## Work task
Read the lines of the data below and retrieve those with "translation".

(Recorded data)
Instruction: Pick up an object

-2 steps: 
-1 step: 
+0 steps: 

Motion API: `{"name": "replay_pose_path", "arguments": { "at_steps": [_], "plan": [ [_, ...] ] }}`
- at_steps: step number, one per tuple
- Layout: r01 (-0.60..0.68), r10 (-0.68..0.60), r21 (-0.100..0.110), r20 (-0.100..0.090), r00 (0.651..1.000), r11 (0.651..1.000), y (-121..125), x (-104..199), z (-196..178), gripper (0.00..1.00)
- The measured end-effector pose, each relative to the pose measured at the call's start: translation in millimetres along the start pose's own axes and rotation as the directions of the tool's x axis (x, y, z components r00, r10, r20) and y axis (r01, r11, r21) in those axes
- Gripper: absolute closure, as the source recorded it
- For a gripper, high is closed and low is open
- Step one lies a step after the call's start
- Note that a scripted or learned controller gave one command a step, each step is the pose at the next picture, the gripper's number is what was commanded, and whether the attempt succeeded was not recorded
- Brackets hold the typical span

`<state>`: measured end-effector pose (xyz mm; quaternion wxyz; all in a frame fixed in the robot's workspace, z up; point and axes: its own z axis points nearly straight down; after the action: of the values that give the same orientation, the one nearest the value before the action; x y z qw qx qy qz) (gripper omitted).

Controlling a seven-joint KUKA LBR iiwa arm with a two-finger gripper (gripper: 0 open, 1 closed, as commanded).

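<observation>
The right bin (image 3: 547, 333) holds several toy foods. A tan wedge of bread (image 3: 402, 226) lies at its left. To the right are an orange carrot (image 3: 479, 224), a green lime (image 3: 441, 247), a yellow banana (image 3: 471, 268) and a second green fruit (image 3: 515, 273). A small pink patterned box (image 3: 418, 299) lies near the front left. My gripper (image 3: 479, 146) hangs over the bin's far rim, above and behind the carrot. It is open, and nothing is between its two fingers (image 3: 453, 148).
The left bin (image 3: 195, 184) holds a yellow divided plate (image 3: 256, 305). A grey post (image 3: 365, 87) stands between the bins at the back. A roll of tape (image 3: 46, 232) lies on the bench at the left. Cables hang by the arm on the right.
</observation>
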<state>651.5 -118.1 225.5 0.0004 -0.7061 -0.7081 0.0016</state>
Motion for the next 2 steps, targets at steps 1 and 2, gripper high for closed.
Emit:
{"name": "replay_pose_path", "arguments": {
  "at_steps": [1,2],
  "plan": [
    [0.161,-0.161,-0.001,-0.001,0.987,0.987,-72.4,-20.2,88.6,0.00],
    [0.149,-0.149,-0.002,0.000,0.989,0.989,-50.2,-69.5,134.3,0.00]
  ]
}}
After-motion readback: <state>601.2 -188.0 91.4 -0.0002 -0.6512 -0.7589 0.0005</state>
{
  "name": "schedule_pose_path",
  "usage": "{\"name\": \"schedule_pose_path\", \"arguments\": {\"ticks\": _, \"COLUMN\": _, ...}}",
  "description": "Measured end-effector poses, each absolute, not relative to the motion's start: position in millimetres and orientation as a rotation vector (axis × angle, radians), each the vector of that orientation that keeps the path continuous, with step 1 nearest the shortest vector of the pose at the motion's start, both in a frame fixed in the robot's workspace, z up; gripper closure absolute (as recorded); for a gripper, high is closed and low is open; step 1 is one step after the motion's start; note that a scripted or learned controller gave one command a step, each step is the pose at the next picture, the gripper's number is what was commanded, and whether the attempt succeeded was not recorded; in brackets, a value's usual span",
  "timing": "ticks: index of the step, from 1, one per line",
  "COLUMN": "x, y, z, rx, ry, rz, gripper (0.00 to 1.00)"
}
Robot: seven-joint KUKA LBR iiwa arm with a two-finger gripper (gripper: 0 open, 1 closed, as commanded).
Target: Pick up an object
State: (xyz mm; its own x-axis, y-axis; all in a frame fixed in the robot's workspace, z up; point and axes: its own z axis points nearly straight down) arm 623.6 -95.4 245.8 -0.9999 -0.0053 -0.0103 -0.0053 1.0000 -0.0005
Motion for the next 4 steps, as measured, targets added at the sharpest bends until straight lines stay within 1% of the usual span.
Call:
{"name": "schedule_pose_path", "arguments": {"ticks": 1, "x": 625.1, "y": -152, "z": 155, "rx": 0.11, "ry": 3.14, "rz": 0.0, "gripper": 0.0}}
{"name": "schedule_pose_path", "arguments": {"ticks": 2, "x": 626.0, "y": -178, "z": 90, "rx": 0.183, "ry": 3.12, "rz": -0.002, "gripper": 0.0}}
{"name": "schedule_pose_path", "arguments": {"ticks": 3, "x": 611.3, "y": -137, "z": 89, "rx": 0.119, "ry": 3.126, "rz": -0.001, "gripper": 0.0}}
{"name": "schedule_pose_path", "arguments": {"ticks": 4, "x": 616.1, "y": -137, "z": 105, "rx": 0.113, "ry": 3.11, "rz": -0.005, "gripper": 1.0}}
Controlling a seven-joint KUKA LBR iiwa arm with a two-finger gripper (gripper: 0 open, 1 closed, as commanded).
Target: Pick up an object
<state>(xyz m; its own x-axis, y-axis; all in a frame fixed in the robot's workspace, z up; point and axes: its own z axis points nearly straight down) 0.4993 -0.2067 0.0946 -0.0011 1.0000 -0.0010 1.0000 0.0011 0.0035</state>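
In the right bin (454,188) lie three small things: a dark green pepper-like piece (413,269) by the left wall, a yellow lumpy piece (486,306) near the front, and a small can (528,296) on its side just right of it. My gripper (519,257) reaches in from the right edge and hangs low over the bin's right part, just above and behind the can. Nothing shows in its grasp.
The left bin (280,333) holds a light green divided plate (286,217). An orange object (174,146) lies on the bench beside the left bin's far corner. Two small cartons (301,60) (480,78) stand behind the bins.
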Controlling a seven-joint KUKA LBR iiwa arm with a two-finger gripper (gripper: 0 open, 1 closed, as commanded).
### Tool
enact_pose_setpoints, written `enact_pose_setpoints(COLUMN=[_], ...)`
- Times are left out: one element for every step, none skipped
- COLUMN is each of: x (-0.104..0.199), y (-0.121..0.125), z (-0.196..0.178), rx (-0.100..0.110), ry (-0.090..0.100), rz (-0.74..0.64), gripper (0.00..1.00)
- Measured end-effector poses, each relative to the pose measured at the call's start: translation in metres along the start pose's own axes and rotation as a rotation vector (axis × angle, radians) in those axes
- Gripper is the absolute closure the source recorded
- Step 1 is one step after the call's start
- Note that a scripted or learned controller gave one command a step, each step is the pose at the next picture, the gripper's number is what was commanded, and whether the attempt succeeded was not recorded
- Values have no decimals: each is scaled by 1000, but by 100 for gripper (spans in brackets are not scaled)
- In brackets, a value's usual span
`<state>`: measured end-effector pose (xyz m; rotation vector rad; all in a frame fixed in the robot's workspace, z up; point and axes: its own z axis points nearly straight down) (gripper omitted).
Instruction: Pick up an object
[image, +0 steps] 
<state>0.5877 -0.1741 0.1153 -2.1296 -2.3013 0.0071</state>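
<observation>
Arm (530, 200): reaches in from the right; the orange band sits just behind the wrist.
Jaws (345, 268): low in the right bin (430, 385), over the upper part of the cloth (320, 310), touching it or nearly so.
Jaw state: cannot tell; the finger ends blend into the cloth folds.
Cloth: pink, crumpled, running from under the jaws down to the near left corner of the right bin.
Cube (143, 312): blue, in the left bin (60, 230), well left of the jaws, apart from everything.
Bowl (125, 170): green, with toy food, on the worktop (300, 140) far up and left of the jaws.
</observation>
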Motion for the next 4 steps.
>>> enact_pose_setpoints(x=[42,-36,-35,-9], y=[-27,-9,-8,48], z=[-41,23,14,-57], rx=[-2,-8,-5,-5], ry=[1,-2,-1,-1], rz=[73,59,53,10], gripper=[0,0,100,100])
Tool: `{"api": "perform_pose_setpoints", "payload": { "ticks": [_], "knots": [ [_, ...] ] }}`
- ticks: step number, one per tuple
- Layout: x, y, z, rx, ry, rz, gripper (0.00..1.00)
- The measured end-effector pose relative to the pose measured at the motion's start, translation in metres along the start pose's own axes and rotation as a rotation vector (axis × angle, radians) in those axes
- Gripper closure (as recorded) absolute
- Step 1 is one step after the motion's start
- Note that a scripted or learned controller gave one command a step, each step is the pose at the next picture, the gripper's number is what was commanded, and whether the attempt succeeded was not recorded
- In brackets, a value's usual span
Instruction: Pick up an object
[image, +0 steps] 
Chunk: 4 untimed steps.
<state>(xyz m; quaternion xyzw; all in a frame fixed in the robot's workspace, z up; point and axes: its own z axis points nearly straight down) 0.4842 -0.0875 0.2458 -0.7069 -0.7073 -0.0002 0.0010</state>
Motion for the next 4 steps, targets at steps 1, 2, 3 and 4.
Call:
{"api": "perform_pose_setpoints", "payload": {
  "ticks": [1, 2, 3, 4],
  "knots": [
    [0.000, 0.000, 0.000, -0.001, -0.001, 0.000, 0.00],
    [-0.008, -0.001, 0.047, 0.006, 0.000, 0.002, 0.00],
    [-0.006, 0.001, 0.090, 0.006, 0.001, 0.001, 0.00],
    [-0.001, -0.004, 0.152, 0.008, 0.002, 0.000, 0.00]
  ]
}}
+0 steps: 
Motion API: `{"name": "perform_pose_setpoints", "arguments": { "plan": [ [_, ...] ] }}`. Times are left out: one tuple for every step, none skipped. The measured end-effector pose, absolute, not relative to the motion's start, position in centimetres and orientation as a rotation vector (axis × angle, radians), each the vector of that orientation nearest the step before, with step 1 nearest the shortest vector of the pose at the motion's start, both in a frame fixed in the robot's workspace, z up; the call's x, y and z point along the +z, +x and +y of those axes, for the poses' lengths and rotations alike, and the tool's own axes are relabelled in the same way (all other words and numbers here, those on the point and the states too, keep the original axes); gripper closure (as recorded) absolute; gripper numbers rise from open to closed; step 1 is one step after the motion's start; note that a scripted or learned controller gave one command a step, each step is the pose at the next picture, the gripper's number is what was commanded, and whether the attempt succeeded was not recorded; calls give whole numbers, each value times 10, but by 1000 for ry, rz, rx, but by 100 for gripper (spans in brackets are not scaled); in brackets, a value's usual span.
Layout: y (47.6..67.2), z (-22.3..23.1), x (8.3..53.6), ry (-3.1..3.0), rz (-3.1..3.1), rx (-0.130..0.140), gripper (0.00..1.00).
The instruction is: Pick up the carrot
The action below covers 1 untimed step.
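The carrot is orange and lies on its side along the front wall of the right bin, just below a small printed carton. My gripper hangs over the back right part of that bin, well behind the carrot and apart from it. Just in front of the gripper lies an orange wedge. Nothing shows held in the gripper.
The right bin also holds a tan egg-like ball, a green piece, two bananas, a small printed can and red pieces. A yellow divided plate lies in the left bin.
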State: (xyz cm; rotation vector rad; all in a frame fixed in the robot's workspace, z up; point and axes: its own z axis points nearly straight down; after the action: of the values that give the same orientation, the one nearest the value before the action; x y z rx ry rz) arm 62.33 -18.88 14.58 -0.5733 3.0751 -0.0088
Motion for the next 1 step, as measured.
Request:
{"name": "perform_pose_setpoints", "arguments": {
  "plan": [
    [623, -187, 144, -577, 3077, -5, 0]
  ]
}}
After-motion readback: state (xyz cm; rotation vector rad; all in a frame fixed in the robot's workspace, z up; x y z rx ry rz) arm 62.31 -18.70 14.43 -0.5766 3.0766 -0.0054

## Answer to this task
- The measured end-effector pose, each relative to the pose measured at the call's start: translation in millimetres along the start pose's own axes and rotation as the directions of the tool's x axis (x, y, z components r00, r10, r20) and y axis (r01, r11, r21) in those axes
- Measured end-effector poses, each relative to the pose measured at the call's start: translation in metres along the start pose's own axes and rotation as a rotation vector (axis × angle, radians) in those axes
- The measured end-effector pose relative to the pose measured at the motion's start, translation in metres along the start pose's own axes and rotation as a rotation vector (axis × angle, radians) in those axes

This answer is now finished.